**EXERCISE DESCRIPTION:** Write each record again exactly as it stands.

**MATERIAL PROVIDED:**
Segment Open

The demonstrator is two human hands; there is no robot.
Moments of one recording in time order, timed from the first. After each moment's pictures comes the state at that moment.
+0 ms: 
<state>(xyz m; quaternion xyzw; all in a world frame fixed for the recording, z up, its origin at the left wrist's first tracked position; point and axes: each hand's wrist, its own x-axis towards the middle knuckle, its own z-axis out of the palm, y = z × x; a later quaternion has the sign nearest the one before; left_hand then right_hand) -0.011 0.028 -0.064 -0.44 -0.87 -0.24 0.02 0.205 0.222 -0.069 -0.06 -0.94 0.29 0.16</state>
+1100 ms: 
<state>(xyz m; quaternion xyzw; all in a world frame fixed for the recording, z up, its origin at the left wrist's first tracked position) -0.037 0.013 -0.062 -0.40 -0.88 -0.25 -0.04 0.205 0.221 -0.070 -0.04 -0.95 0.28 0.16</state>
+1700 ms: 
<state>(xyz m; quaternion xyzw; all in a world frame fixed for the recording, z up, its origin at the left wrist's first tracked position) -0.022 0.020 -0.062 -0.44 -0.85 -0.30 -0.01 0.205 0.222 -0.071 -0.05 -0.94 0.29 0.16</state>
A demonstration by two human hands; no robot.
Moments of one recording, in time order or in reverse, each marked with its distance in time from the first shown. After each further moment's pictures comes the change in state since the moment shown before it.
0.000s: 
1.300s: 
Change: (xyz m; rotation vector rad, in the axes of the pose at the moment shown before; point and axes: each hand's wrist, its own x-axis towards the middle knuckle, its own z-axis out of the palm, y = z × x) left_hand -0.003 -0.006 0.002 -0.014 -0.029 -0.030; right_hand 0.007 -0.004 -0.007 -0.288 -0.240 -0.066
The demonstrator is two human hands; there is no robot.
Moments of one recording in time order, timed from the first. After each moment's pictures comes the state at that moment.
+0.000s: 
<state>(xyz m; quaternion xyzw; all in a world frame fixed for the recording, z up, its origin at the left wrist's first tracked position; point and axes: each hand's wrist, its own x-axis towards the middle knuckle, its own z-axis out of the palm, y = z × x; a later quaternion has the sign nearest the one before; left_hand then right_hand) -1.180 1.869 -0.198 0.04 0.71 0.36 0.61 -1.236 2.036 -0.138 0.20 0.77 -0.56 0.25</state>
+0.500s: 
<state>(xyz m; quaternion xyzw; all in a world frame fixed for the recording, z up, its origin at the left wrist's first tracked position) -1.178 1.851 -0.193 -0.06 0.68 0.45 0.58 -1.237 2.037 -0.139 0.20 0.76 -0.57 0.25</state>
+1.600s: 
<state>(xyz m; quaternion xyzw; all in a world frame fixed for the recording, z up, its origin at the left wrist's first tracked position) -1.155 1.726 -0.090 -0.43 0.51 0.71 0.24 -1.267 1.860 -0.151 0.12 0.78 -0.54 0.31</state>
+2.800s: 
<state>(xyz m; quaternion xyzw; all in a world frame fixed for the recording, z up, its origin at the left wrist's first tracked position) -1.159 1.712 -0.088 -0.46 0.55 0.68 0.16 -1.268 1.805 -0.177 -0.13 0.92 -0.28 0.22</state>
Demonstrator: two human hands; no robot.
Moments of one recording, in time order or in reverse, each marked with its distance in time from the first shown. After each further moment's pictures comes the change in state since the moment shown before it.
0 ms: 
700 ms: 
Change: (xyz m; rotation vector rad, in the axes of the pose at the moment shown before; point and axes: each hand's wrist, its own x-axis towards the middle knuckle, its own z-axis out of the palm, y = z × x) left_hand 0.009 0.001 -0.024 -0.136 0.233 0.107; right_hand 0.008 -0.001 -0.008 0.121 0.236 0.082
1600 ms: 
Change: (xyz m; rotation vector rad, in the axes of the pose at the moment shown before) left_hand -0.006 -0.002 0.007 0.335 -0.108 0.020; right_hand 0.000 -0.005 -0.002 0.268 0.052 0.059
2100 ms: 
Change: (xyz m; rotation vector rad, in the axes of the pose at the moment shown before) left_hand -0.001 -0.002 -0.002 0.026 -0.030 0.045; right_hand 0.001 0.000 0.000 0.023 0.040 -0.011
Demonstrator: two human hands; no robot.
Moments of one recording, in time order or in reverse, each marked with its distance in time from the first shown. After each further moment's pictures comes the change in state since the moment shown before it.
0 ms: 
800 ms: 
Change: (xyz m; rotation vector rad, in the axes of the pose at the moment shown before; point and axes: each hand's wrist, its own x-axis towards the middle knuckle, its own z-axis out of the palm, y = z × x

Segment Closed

**SOLUTION:**
The demonstrator is two human hands; there is no robot.
Moments of one recording in time order, timed from the first. After each moment's pictures comes the state at that moment.
+0 ms: 
<state>(xyz m; quaternion xyzw; all in a world frame fixed for the recording, z up, its origin at the left wrist's first tracked position; point and axes: each hand's wrist, its own x-axis towards the middle knuckle, its own z-axis out of the palm, y = z × x; a later quaternion has the sign nearest the one before; left_hand then right_hand) -0.011 0.028 -0.064 -0.44 -0.87 -0.24 0.02 0.205 0.222 -0.069 -0.06 -0.94 0.29 0.16</state>
+1100 ms: 
<state>(xyz m; quaternion xyzw; all in a world frame fixed for the recording, z up, its origin at the left wrist's first tracked position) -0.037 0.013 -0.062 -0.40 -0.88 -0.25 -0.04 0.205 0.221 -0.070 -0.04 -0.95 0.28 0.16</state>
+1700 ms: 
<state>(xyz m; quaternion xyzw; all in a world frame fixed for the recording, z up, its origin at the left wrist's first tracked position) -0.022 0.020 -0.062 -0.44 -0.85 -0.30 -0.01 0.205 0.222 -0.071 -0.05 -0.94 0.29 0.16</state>
A demonstration by two human hands; no robot.
Moments of one recording, in time order or in reverse, each marked with its distance in time from the first shown. After each further moment's pictures comes the change in state since the moment shown before it.
0.000s: 
1.300s: 
Change: (xyz m; rotation vector rad, in the axes of the pose at the moment shown before; point and axes: each hand's wrist, its own x-axis towards the middle knuckle, its own z-axis out of the palm, y = z × x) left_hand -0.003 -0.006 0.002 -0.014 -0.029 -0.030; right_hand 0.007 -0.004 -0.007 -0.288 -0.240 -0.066
The demonstrator is two human hands; there is no robot.
Moments of one recording in time order, timed from the first. After each moment's pictures comes the state at that moment.
+0.000s: 
<state>(xyz m; quaternion xyzw; all in a world frame fixed for the recording, z up, its origin at the left wrist's first tracked position; point and axes: each hand's wrist, its own x-axis towards the middle knuckle, its own z-axis out of the palm, y = z × x; a later quaternion has the sign nearest the one before; left_hand then right_hand) -1.180 1.869 -0.198 0.04 0.71 0.36 0.61 -1.236 2.036 -0.138 0.20 0.77 -0.56 0.25</state>
+0.500s: 
<state>(xyz m; quaternion xyzw; all in a world frame fixed for the recording, z up, its origin at the left wrist's first tracked position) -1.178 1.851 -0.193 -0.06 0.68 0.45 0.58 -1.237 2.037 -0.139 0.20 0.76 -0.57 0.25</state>
+1.600s: 
<state>(xyz m; quaternion xyzw; all in a world frame fixed for the recording, z up, its origin at the left wrist's first tracked position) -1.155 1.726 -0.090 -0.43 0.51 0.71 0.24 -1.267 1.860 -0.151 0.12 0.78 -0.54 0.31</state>
+2.800s: 
<state>(xyz m; quaternion xyzw; all in a world frame fixed for the recording, z up, its origin at the left wrist's first tracked position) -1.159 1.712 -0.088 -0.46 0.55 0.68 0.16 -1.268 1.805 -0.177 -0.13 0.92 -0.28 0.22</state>
Demonstrator: two human hands; no robot.
Moments of one recording, in time order or in reverse, each marked with its distance in time from the first shown. After each further moment's pictures comes the change in state since the moment shown before it.
0 ms: 
700 ms: 
Change: (xyz m; rotation vector rad, in the axes of the pose at the moment shown before; point and axes: each hand's wrist, its own x-axis towards the middle knuckle, its own z-axis out of the palm, y = z × x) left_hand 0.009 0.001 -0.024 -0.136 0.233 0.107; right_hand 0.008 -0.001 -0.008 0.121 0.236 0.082
1600 ms: 
Change: (xyz m; rotation vector rad, in the axes of the pose at the moment shown before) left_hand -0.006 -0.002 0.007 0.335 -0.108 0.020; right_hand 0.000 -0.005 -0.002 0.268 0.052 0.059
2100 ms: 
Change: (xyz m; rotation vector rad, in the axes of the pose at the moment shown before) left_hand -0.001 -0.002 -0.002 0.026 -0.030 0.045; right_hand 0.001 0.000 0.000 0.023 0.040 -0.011
Demonstrator: two human hands; no robot.
Moments of one recording, in time order or in reverse, each marked with its distance in time from the first shown. After each further moment's pictures comes the change in state since the moment shown before it.
0 ms: 
800 ms: 
Change: (xyz m; rotation vector rad, in the axes of the pose at the moment shown before; point and axes: each hand's wrist, its own x-axis towards the middle knuckle, its own z-axis out of the palm, y = z × x

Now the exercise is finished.